Pathological lymph node delineation is crucial in cancer diagnosis, progression assessment, and treatment planning. The MICCAI 2023 Lymph Node Quantification Challenge published the first public dataset for pathological lymph node segmentation in the mediastinum. As lymph node annotations are expensive, the challenge was formed as a weakly supervised learning task, where only a subset of all lymph nodes in the training set have been annotated. For the challenge submission, multiple methods for training on these weakly supervised data were explored, including noisy label training, loss masking of unlabeled data, and an approach that integrated the TotalSegmentator toolbox as a form of pseudo labeling in order to reduce the number of unknown voxels. Furthermore, multiple public TCIA datasets were incorporated into the training to improve the performance of the deep learning model. Our submitted model achieved a Dice score of 0.628 and an average symmetric surface distance of 5.8~mm on the challenge test set. With our submitted model, we accomplished third rank in the MICCAI2023 LNQ challenge. A finding of our analysis was that the integration of all visible, including non-pathological, lymph nodes improved the overall segmentation performance on pathological lymph nodes of the test set. Furthermore, segmentation models trained only on clinically enlarged lymph nodes, as given in the challenge scenario, could not generalize to smaller pathological lymph nodes. The code and model for the challenge submission are available at \url{https://gitlab.lrz.de/compai/MediastinalLymphNodeSegmentation}.
Paper Structure (21 sections, 5 figures, 6 tables)

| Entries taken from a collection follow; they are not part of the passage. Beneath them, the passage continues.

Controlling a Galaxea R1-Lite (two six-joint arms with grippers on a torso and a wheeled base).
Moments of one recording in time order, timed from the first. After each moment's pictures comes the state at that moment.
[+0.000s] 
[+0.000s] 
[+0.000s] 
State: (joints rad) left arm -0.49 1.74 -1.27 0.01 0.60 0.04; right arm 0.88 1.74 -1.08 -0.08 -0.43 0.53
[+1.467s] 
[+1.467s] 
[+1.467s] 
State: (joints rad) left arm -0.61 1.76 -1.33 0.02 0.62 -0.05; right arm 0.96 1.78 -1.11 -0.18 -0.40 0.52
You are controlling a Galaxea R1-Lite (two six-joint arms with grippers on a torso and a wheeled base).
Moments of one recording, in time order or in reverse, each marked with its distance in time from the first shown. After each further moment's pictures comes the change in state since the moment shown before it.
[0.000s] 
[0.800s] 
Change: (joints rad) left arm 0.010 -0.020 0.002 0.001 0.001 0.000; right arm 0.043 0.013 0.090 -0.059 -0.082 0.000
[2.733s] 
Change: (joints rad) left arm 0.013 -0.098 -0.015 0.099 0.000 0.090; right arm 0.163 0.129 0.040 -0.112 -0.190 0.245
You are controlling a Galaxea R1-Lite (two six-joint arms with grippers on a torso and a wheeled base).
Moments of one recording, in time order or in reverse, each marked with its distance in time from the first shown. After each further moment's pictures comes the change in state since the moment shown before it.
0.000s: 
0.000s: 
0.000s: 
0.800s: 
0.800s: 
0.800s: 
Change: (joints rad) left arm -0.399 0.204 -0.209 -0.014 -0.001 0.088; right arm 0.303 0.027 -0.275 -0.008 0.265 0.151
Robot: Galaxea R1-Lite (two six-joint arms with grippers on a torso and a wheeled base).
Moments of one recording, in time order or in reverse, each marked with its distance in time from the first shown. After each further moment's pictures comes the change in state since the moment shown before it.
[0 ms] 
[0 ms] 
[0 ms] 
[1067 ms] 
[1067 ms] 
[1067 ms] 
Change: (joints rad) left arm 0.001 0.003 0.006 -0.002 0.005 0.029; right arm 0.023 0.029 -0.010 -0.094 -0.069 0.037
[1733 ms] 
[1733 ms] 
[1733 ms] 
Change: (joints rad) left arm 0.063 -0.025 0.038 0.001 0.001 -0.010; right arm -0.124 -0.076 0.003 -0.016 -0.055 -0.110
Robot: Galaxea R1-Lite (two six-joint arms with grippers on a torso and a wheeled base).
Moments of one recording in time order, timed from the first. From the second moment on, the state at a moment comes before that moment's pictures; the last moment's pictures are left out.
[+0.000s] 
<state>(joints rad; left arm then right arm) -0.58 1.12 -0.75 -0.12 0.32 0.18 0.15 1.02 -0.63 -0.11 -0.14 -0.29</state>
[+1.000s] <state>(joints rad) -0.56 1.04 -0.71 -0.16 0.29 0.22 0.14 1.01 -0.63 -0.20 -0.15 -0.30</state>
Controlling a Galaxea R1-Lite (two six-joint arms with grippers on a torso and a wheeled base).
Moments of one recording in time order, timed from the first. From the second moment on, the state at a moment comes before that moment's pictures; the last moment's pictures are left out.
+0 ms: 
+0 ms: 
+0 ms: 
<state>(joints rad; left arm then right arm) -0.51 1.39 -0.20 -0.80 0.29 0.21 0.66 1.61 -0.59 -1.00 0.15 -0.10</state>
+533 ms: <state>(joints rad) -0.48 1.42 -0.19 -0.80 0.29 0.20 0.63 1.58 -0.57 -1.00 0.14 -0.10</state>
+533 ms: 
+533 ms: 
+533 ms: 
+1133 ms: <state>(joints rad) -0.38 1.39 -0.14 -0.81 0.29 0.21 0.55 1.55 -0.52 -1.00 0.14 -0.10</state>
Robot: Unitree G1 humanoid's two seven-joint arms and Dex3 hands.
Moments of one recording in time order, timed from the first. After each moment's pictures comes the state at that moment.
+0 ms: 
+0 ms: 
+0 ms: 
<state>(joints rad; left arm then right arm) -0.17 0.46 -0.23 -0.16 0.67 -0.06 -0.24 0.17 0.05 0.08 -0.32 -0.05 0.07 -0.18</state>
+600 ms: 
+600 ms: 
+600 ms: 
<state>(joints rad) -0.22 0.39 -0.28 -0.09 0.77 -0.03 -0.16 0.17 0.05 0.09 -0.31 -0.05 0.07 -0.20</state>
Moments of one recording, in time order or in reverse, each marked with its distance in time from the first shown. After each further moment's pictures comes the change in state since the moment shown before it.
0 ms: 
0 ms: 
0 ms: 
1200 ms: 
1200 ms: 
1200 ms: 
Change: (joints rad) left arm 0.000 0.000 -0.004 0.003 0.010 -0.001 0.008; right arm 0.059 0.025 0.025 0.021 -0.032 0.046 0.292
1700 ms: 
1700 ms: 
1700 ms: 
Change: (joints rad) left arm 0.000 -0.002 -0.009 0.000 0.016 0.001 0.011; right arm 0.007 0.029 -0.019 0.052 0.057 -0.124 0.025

This paper contains 21 sections, 5 figures, 6 tables.

Figures (5)

  • Figure 1: Sketch of different strategies to handle weakly annotated data in our analysis. The missed lymph node instance is incorrectly set to the background class in the noisy label training. For loss masking, foreground instance coating, and TotalSegmentator Pseudo Labeling, the missing instance is removed from the training process by loss masking.
  • Figure 2: Histograms of shortest diameter of lymph node components in TCIA CT Lymph Nodes dataset, refined annotations by bouget2019semantic and the LNQ2023 training and test set.
  • Figure 3: Preprocessing steps performed on LNQ2023 training set example, shown in three orthogonal views. Top: raw input volume with weak lymph node annotation (green), Middle: volume after lung bounding box cropping, Bottom: TotalSegmentator Pseudo Labeling setting known structures to the background (blue).
  • Figure 4: Different cases of LNQ2023 test set with ground truth annotation and model predictions. For intuitive visualization the trachea is shown in blue, model prediction is in yellow and ground truth in green. For inference Model 7 was used. Left: worst case (Dice score 0.108, ASSD 19.2 mm), Center: average case (Dice score 0.626, ASSD 5.65 mm), Right: best case (Dice score 0.860, ASSD 2.38 mm)
  • Figure 5: Overlap of each ground truth lymph node component with prediction and overlap of each predicted lymph node component with all ground truth lymph node components over the shortest diameter. Lymph node components were binned regarding shortest diameter in 2.5 mm steps. Model predictions were generated by Model 5 (green) and Model 6 (blue).